__WHAT TO DO__: Check every line of the data below for the string "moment", and copy the ones that hold it.

==== INFORMATION SHOWN ====

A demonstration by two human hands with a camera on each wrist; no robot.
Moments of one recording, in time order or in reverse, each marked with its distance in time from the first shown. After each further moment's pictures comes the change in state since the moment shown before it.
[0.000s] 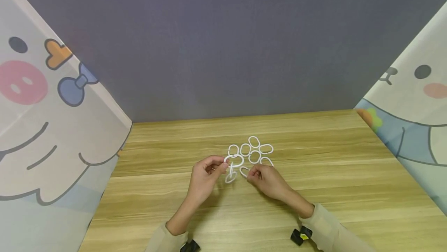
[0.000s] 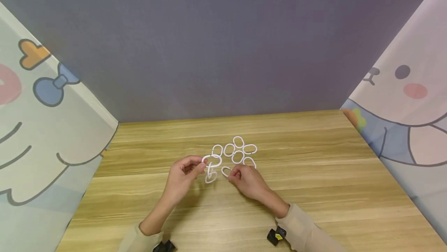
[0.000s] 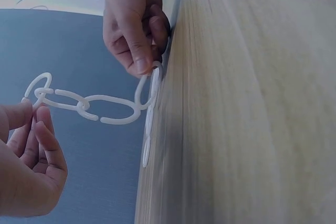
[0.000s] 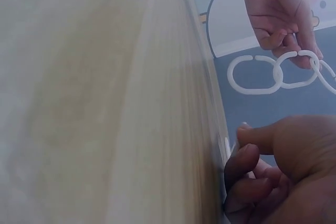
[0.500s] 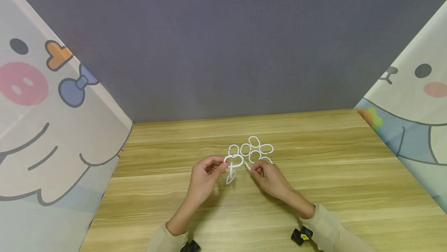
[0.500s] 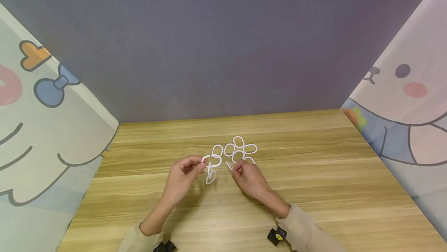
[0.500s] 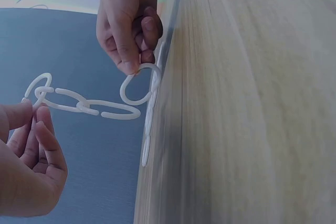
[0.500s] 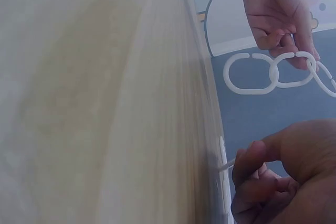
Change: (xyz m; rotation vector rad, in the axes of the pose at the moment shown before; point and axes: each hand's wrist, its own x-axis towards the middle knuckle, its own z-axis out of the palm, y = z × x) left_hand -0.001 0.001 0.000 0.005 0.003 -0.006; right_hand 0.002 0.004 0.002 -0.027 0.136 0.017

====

__COMPLETED EXERCISE__:
Moments of one recording, in time order or in reverse, each marked with its distance in time from the first shown. After each further moment's pictures comes the change in state since the moment shown before it.
Change: (xyz m; rotation vector rad, in the axes of the pose at the moment shown before; point and axes: each hand's wrist, its own x-axis towards the middle knuckle, its own z-axis out of the palm, y = z × x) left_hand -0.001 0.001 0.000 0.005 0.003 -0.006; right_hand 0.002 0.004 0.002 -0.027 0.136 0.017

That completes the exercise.